EXERCISE DESCRIPTION
Copy out every line of the data that has the word "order" somewhere in it.

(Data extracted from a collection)

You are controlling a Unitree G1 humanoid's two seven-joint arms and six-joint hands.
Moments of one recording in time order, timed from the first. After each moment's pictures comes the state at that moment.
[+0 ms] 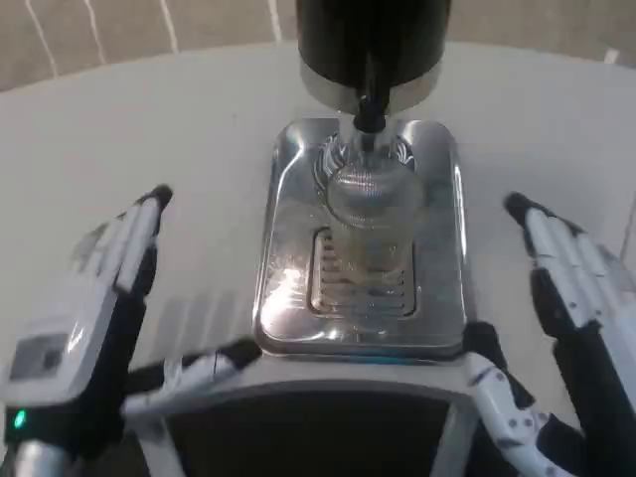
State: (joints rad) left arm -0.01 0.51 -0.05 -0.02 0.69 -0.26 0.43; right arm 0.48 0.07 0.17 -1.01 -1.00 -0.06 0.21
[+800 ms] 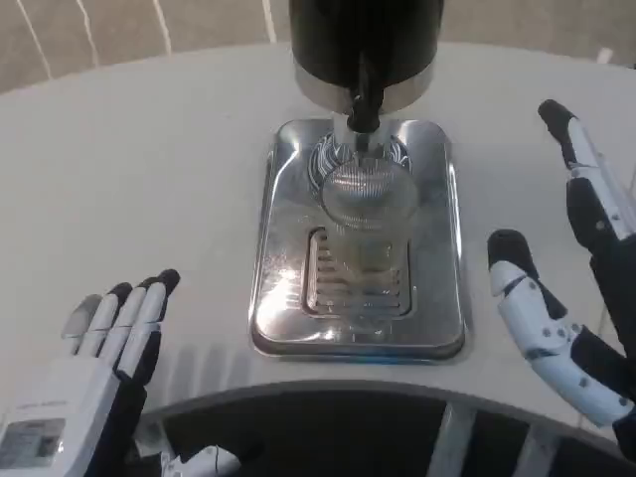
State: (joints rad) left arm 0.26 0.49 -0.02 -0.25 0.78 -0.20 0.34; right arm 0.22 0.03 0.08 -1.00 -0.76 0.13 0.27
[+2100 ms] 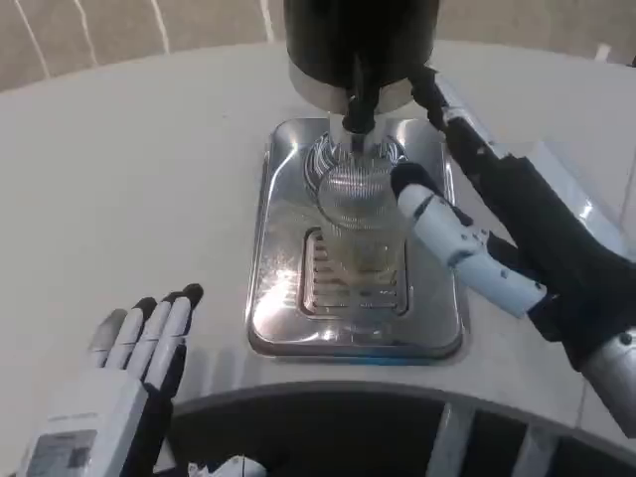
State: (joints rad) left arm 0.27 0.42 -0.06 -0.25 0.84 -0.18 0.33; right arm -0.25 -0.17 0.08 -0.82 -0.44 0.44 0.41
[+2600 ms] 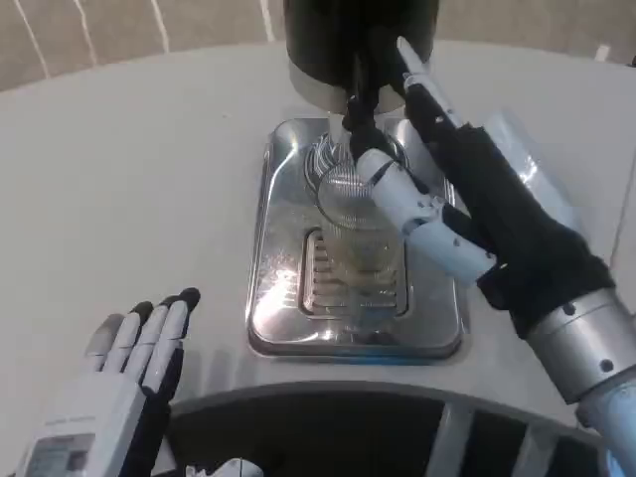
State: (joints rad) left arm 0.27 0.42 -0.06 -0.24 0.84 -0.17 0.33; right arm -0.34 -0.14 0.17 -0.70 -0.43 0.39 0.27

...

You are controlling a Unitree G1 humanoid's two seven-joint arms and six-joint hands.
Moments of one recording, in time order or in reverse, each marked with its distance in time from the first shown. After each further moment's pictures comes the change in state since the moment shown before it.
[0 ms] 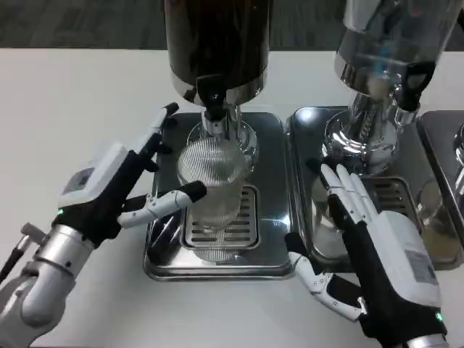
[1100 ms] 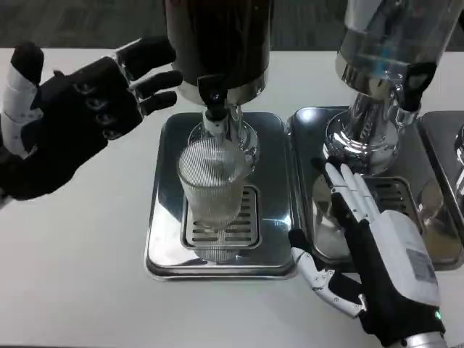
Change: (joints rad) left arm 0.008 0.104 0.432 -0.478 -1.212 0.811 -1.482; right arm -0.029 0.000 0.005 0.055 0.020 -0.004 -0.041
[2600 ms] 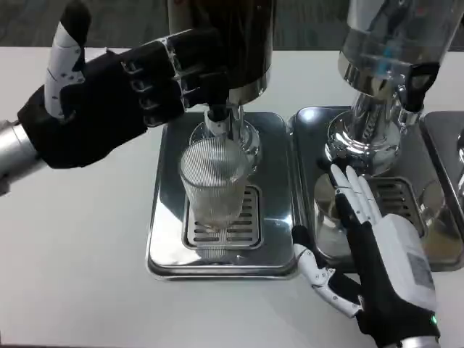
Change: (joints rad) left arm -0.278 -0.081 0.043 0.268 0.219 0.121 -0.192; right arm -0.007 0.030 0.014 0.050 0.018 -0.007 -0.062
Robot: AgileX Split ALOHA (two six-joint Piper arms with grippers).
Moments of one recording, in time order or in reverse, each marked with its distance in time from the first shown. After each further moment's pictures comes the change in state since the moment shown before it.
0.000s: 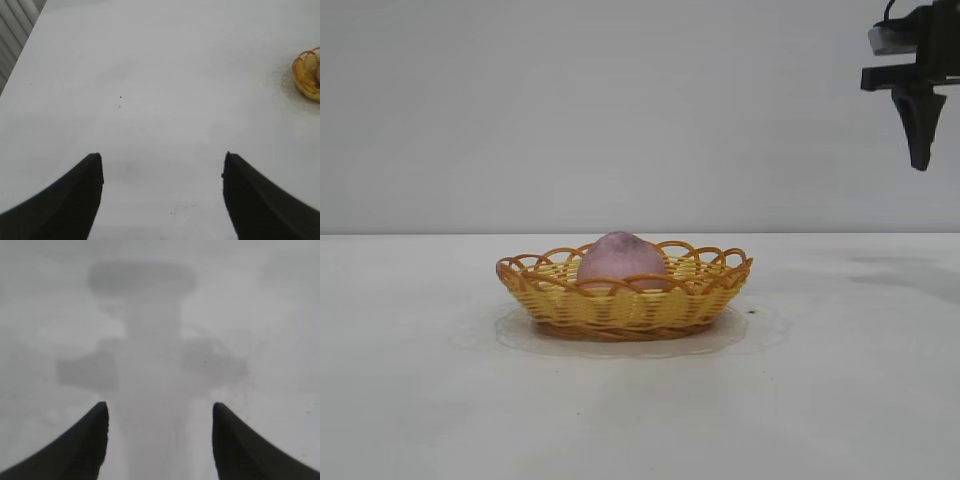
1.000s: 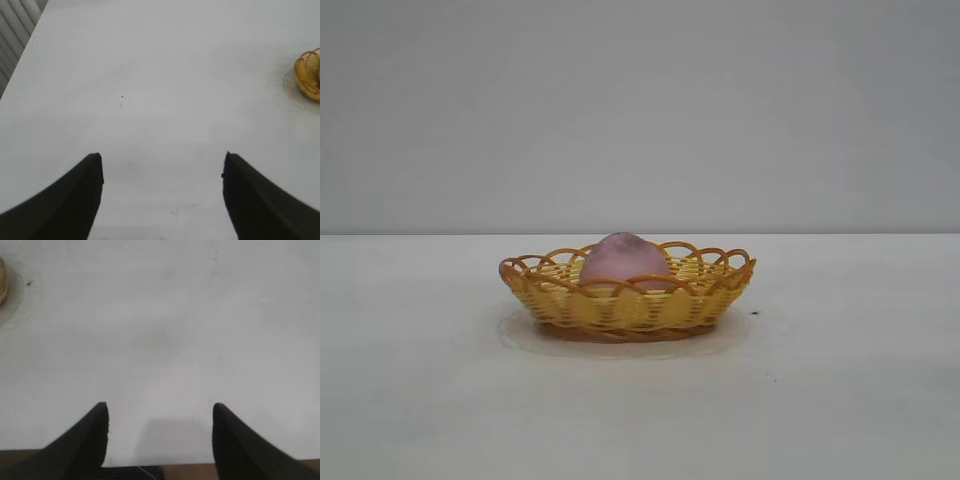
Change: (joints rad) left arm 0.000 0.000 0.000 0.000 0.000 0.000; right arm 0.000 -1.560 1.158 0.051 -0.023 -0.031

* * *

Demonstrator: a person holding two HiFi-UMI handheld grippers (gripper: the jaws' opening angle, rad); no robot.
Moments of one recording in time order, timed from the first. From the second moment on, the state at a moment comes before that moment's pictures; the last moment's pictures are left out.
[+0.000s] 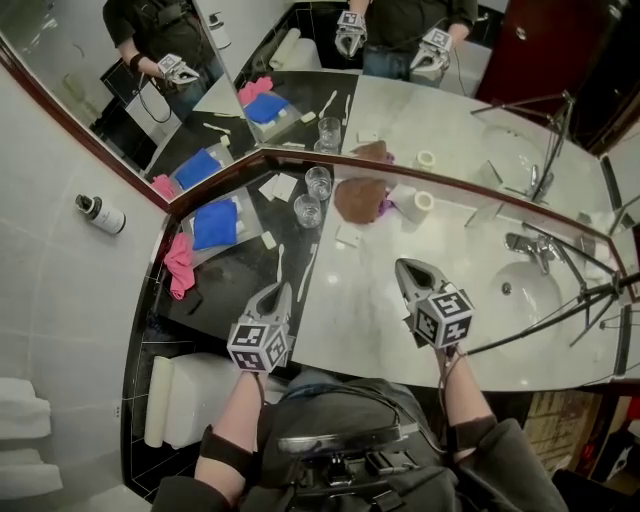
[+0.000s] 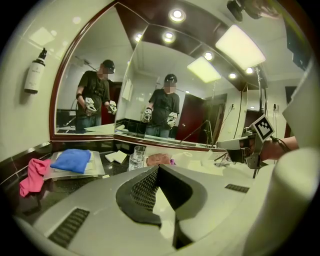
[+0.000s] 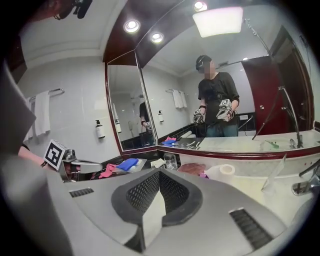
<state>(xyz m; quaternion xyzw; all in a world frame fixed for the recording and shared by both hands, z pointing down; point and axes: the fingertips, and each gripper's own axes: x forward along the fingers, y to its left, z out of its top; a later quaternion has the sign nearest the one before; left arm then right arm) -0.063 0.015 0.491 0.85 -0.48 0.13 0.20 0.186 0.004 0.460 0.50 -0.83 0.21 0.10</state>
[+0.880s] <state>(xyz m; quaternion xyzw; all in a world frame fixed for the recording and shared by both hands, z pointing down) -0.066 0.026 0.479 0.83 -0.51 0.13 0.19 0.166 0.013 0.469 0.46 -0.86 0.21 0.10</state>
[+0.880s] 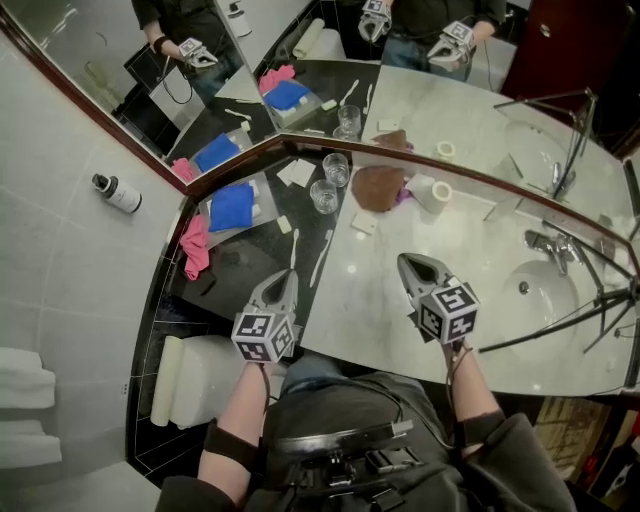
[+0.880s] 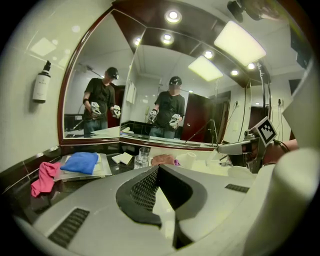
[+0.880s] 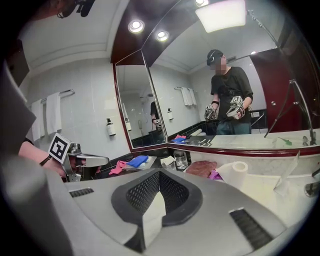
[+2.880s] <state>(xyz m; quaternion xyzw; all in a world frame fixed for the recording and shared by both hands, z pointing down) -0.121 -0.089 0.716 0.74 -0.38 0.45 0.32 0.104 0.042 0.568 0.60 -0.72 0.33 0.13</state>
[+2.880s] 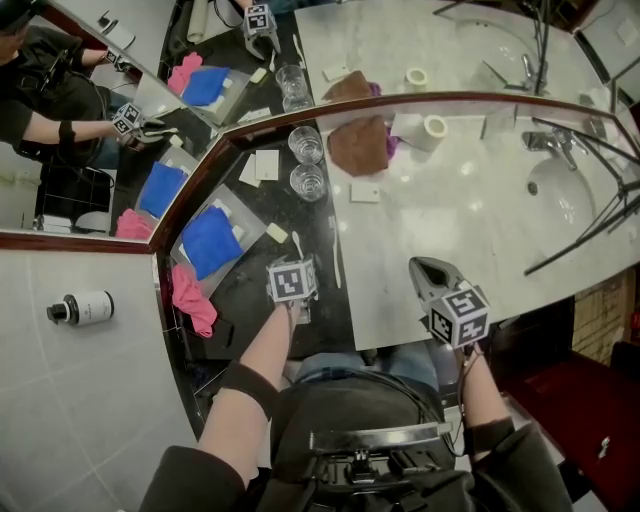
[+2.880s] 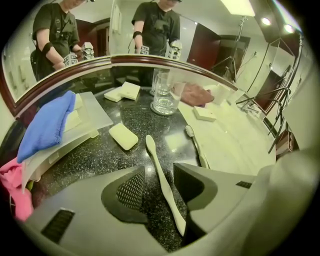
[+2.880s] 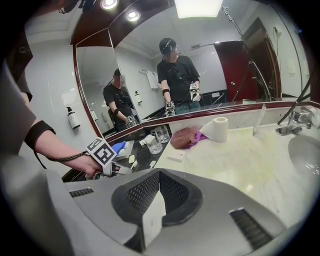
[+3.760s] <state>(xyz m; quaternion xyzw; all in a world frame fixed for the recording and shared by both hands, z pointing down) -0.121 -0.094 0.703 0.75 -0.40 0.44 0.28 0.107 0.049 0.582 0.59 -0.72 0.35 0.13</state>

PROBLEM SOLUTION
Moments of one recording in time order, timed from the first. After each moment's pictures comes the state at that moment.
Moments of one recording, in time order or in reverse, each marked with its distance in time from the first shown. After each further moment's pictures comes the change in state since the moment shown before it.
Moments of one recording, in time order or in reverse, each marked with its distance in time from the first shown. After each further moment's pictures comes the change in state since the moment shown before it.
Moments of one recording in time order, timed from the first. From the second moment on, the state at a moment comes before that moment's pictures; the last moment's pictures are left out.

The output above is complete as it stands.